Suppose $x_n$ is a Cauchy sequence and eventually positive and it's not true that $x_n \rightarrow 0$ as $n \rightarrow \infty$. Prove that there is a real $\delta >0$, so that if $y_n = x_n - \delta$ then $y_n$ is eventually positive.
Not really sure about my proof, could use some opinions. Trying to do this with epsilon argument.
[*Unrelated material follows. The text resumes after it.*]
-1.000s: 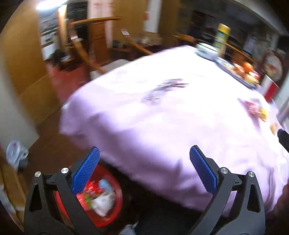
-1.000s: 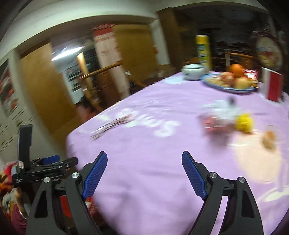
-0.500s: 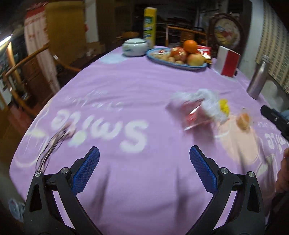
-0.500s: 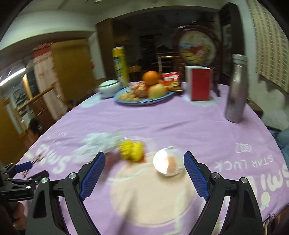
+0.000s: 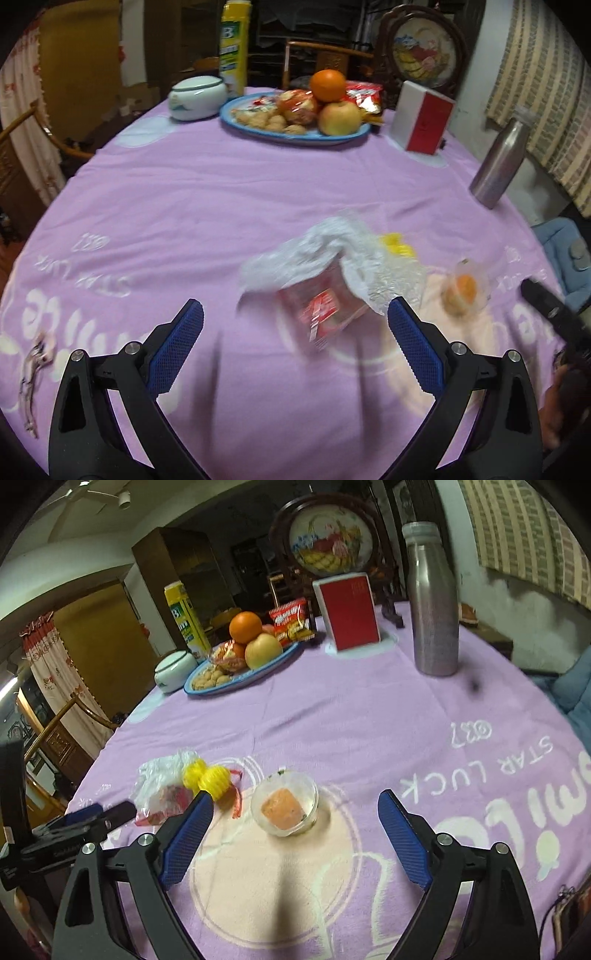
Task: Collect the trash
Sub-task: 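Grasp the clear plastic bag with the left gripper while the right gripper grasps the yellow fluffy item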
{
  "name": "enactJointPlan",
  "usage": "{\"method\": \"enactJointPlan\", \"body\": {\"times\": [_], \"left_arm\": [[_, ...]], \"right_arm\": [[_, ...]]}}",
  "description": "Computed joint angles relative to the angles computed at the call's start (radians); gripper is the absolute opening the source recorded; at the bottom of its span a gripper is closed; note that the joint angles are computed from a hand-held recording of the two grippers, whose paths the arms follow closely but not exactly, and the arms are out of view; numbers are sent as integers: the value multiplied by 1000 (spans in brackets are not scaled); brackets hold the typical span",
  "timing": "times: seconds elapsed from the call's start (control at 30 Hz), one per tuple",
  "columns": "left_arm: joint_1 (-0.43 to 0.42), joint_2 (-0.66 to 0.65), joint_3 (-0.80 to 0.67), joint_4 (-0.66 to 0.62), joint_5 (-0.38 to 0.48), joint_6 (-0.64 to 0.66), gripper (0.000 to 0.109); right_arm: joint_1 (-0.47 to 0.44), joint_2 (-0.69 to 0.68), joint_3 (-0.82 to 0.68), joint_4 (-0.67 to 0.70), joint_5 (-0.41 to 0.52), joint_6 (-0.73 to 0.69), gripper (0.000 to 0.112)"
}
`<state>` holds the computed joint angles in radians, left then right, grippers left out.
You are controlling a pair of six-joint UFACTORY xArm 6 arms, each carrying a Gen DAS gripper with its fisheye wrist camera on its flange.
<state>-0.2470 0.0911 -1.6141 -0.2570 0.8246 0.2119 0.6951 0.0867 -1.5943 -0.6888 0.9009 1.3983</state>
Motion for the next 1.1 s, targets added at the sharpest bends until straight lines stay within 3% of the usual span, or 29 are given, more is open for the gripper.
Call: {"method": "enactJointPlan", "body": {"times": [0.2, 0.33, 0.5, 0.67, 0.8, 0.93, 1.0, 1.07, 1.1], "left_arm": [[-4, 72, -104, -68, -8, 6, 96], [3, 178, -241, -100, 38, -5, 96], [26, 220, -294, -146, 91, 15, 95], [64, 215, -302, -281, 133, 88, 77], [68, 220, -313, -339, 132, 105, 79], [38, 304, -418, -272, 220, 78, 85], [29, 320, -429, -232, 234, 67, 78], [39, 313, -422, -274, 243, 101, 40], [48, 296, -402, -304, 231, 119, 38]], "right_arm": [[16, 27, -42, -24, 59, -8, 89], [17, 31, -46, -25, 81, 0, 89], [17, 42, -57, -7, 92, -19, 89], [24, 64, -85, -6, 120, -44, 89], [19, 60, -77, 10, 99, -43, 89], [25, 65, -84, 0, 112, -46, 89], [26, 65, -86, -9, 118, -44, 89], [29, 63, -86, -21, 122, -40, 89], [31, 62, -86, -29, 123, -36, 89]]}}
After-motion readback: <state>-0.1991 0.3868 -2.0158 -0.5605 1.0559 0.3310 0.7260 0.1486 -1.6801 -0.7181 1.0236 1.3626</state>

Since $x_n$ doesn't converge to $0$ then $\exists \varepsilon_o > 0$ s.t $\forall N \ \exists m \geq N$ so that:
$|x_m| > \varepsilon_o$
And since $x_n$ is eventually positive then $\exists N_1, \forall m \geq N_1$
$x_m > 0$
Also note that since $x_n$ is Cauchy for $\frac{\varepsilon_o}{2} > 0$ $\exists N_2$, s.t. $\forall \ m,n \geq N_2:$
$|x_m - x_n| < \frac{\varepsilon_o}{2}$.
Fix $m \geq \max\{N_1, N_2\}$, so that $x_m > \varepsilon_o$, then for $n \geq \max\{N_1, N_2\}$ we have:
$|x_m - x_n| < \frac{\varepsilon_o}{2}$ and $ x_n > x_m - \frac{\varepsilon_o}{2} > \frac{\varepsilon_o}{2}$.
Let $\delta = \frac{\varepsilon_o}{2} > 0$, then we have:
$y_n = x_n - \delta = x_n - \frac{\varepsilon_o}{2}$ but since $x_n > \frac{\varepsilon_o}{2}$, then $y_n > 0$ for $n \geq \max\{N_1, N_2\}$.